It’s a late Friday afternoon, this means that somebody is going to tell you that the server is unresponsive, users are blocked and there is a imperative deadline for the business at 6PM (which you think is probably because they don’t want to be late to the happy hour), so you do what you do best: sigh and log on to see what’s going on with this instance.
You fire up SSMS, and damn, it’s real, you can’t connect!
You check the service, it’s up; The network, it’s up; Weirdly enough, you ask your colleague if he’s connected to the instance, yep he’s in
What’s going on?
Turns out, that SQL Server has a finite number of threads that it can create (indeed, a finite Thread Pool): Each connection needs a thread, queries need threads, even intellisense needs a thread (because it opens up a different connection) to work.

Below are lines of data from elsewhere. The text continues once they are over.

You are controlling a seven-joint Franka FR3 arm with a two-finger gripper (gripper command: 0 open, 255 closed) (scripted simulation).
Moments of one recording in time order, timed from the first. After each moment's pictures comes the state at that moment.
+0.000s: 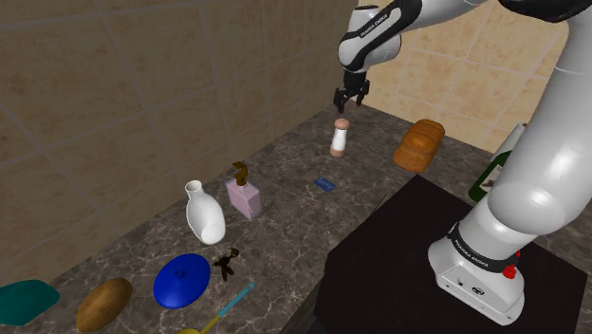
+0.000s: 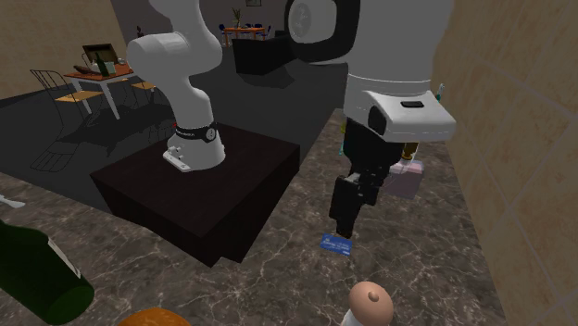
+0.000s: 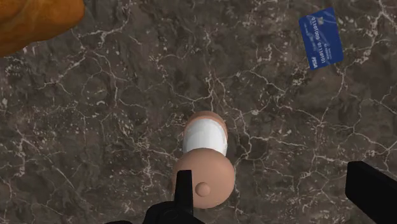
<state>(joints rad) -0.10 0.23 -0.18 -2.07 -0.04 2.34 -0.10</state>
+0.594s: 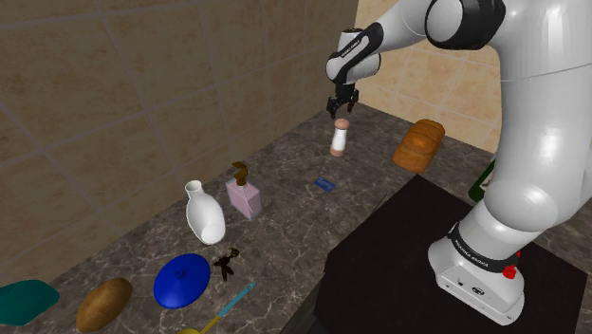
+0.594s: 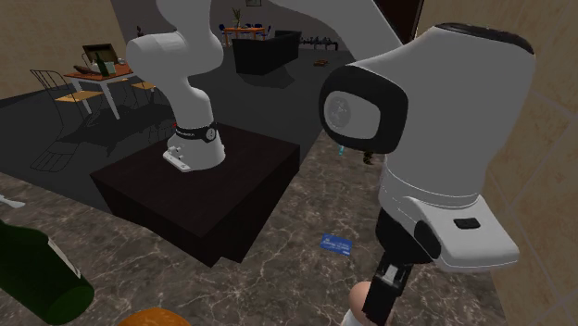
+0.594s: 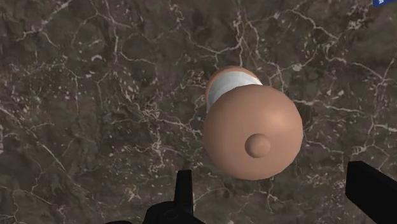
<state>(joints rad) -0.17 0.58 -0.17 -1.76 0.03 2.39 -0.16</state>
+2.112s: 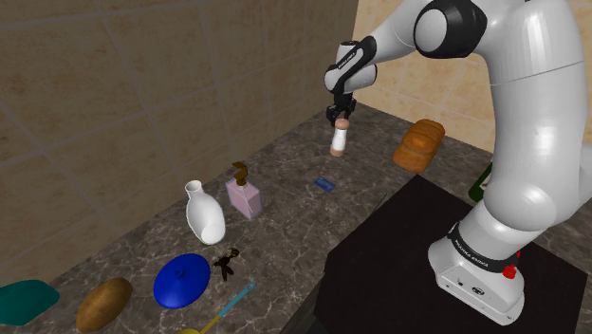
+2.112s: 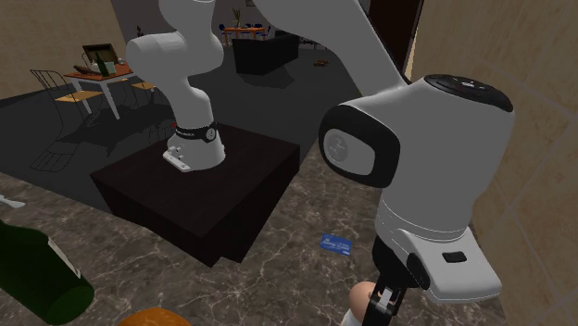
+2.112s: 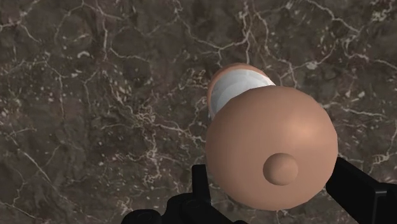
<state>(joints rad) -0.19 0.66 -0.16 -1.74 0.04 2.45 -0.17</state>
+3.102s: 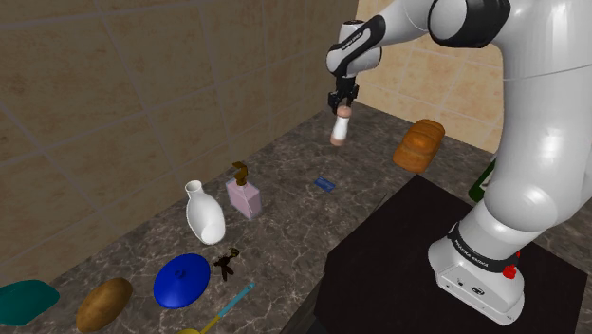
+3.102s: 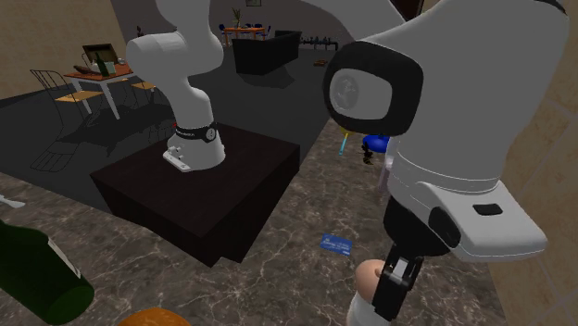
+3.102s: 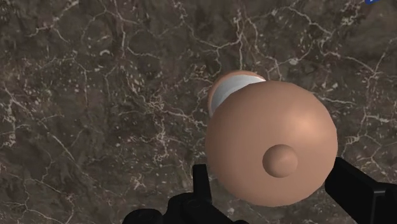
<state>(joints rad) -0.18 0.56 -0.17 -1.73 0.02 2.33 -0.17</state>
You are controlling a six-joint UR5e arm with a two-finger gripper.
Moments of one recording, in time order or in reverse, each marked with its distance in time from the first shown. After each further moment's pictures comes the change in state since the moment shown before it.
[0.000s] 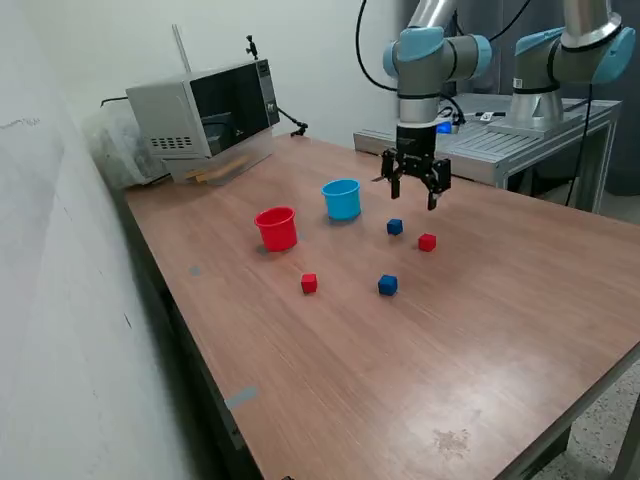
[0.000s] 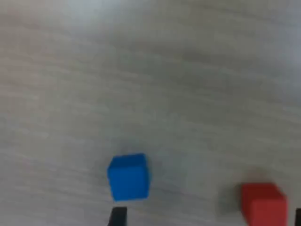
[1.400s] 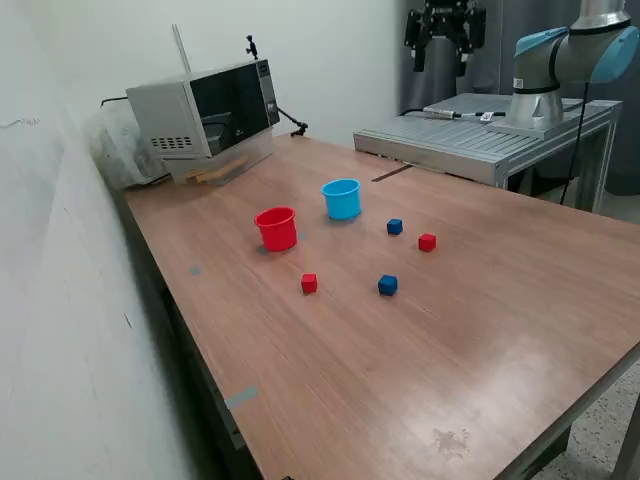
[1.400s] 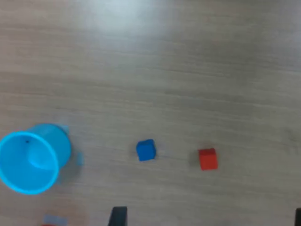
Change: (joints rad) arm 0.055 -0.444 -0.092 0.533 -0.056 0.128
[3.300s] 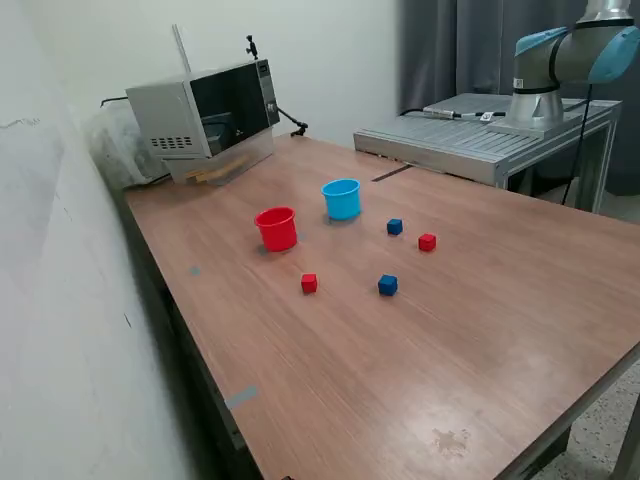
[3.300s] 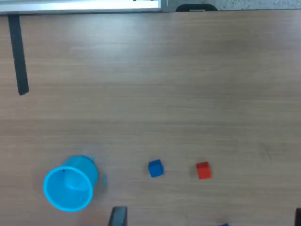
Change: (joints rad) arm -0.002 -0.260 -0.110 0.361 0.005 0.110
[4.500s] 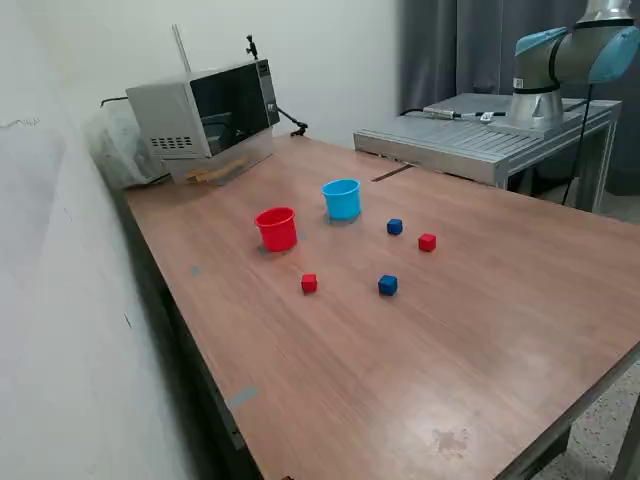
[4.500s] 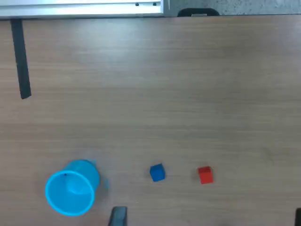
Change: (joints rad) arm -0.004 -0.005 0.006 0.008 -0.003 -0.005
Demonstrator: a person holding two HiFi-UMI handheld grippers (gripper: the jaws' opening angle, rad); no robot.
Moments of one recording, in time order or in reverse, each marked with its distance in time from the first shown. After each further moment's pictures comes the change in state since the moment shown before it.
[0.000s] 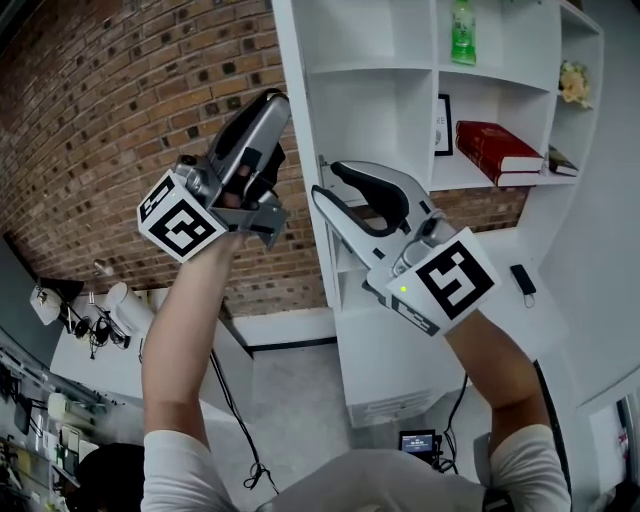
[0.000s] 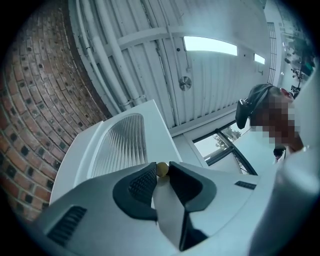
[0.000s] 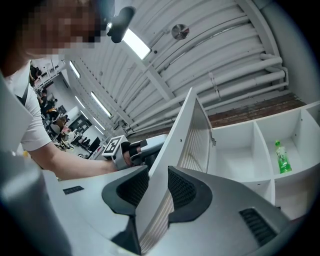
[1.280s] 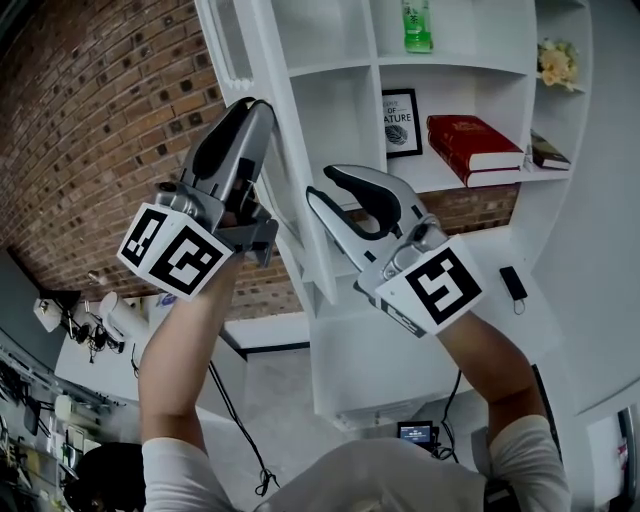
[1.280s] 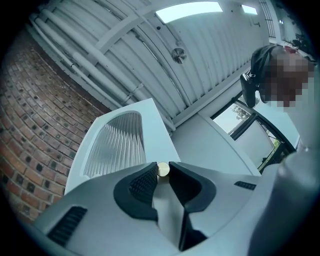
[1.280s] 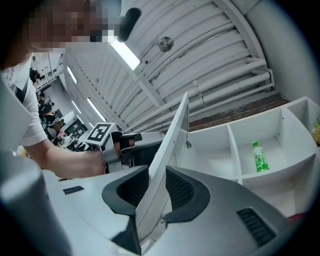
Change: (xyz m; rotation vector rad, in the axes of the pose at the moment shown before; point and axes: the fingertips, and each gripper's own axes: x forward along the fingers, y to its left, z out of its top) left arm 0.103 -0.029 -0.072 0.221 0.110 0.277; right arm -0.089 -0.111 -0.022 0.024 -0.059 -0.047
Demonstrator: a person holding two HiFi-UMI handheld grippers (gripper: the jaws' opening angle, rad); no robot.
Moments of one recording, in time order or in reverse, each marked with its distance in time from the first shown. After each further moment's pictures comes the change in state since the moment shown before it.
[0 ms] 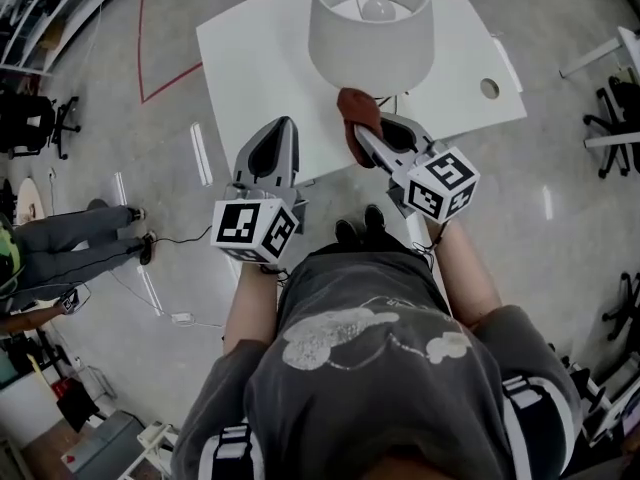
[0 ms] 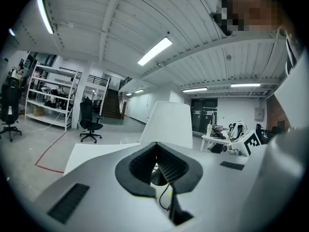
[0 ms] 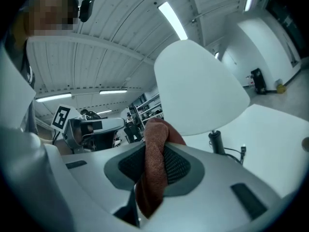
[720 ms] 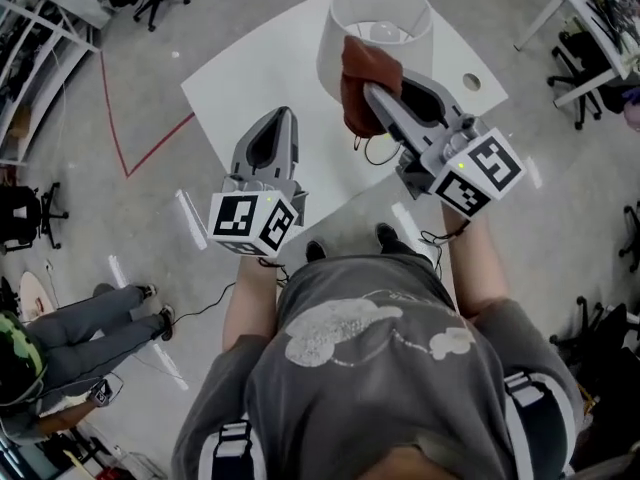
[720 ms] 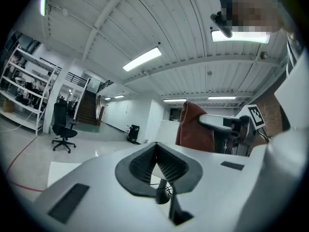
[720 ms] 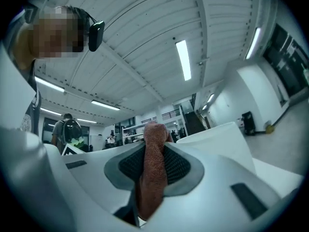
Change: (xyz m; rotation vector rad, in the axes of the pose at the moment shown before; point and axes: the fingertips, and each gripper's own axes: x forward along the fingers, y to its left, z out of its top) left arm 0.028 0.067 0.060 0.001 -0.098 -0.301; right arm 0.029 0.066 0.162 -0.180 -0.376 -0.179
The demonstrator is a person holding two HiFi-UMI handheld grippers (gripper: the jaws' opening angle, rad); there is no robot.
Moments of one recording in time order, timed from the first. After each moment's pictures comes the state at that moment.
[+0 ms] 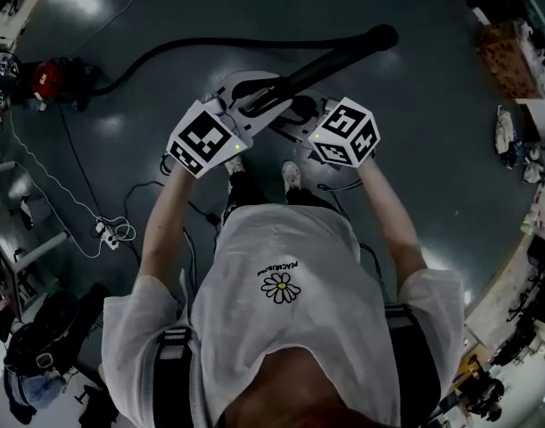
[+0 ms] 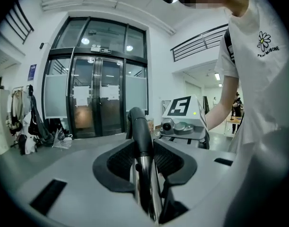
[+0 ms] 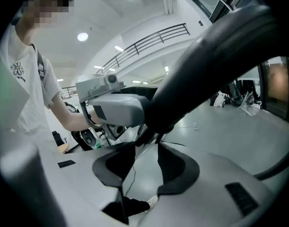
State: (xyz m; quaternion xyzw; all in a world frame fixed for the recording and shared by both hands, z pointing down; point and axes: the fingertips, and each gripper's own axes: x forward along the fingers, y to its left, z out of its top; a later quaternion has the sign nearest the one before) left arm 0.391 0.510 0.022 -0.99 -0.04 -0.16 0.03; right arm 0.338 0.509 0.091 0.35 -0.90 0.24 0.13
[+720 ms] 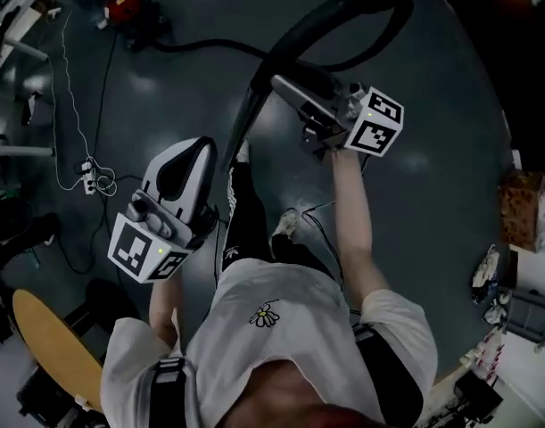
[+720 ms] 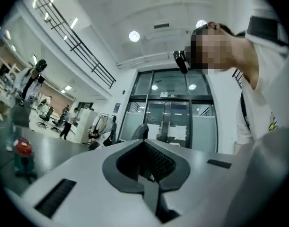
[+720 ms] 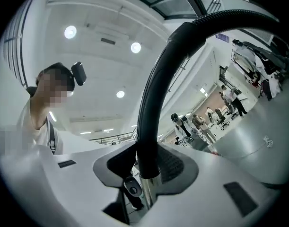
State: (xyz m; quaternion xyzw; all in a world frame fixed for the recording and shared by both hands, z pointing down) left arm 0.168 0.498 -0.078 -0.91 0.41 0.11 -0.07; right arm 0.249 0.385 -0.052 0.09 -0.94 0.24 -0.21
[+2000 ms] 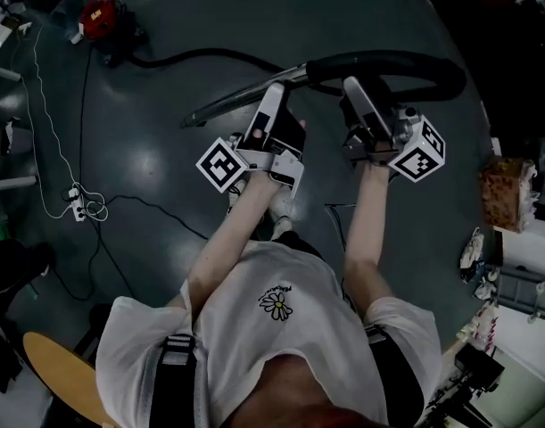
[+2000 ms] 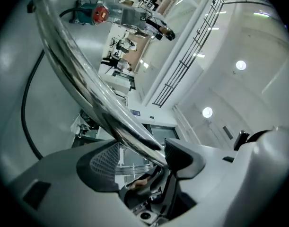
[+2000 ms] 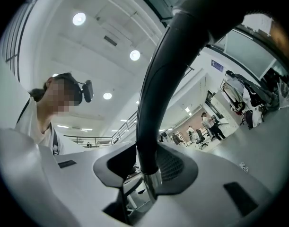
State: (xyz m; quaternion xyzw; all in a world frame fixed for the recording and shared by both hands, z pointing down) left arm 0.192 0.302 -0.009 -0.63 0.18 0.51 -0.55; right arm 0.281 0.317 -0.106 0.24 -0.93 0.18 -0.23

If you have a lot of activity going on, you have a lot of supermassive parallel queries going on, for some reason connections aren’t closed by an application, or whatever other reason that may be consuming threads, you’ll end up with a THREADPOOL wait stat, during which you can’t even open up a new connection to the DB(*), because you don’t have enough threads
(*) Luckily, SQL Server always thinks for you, and provides by default a single (hidden) thread for you to connect with in case of this kind of emergencies, called DAC
DAC supports only one user at the time and only locally by default (but you can enable remote login), it’s a single thread in a dedicated and separate scheduler in SQL Server
How to troubleshoot?
You would think that increasing the dimension of the Thread Pool will help you with this, right? Well, yes, it may in the short term, but that’s not a route that you want to follow, because your server has way more problems, this is just a symptom
The maximum number of thready, by default, depends on your core count and can be discovered in this way:
SELECT max_workers_count FROM sys.dm_os_sys_info
The thread pool can be exhausted in a various number of ways, for example the following:
- A lot of connections, each one running a query that’s running in parallel
- And maybe these queries are still running themselves, causing the issue, because there is another. unrelated, issue that prevents them from completing in a decent time
- A transaction is locking a pretty busy object in the Database and every other query is piling up waiting for the lock to be released, eventually starving the thread pool
- Rare, but maybe someone messed with the Max Worker Threads parameter in your sp_configure
i.e. , connect via DAC, launch sp_WhoIsActive and see what’s actually going on.